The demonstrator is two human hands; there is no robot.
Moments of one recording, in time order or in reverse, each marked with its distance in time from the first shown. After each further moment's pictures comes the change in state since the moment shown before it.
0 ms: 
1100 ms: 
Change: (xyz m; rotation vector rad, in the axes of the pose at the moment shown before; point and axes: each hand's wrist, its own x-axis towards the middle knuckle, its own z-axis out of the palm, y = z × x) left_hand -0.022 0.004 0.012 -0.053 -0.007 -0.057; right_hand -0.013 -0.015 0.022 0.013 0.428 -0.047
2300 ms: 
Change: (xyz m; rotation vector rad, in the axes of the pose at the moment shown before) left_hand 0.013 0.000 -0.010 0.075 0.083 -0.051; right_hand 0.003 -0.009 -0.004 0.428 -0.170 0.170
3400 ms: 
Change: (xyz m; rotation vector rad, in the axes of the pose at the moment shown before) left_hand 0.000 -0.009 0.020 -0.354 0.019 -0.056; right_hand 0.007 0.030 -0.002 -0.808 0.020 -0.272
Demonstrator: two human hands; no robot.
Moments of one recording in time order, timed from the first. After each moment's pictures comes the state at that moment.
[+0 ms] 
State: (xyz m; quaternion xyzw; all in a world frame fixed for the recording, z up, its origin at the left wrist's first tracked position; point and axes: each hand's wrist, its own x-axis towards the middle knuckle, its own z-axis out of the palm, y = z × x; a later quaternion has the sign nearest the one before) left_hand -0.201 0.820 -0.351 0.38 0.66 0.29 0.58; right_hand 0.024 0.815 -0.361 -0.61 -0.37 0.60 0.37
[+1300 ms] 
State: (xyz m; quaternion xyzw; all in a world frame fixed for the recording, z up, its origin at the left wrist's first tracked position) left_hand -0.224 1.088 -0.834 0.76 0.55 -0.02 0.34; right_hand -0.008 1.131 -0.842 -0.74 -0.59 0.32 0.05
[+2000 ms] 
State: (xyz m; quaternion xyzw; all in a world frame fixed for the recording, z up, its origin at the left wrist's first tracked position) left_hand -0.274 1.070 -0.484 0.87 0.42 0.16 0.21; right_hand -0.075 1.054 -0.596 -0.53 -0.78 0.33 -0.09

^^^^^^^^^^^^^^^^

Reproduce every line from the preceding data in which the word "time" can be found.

- **Solution below**:
Moments of one recording, in time order or in reverse, each marked with its distance in time from the first shown. After each further moment's pictures comes the change in state since the moment shown before it.
Moments of one recording in time order, timed from the first. After each moment's pictures comes the state at that moment.

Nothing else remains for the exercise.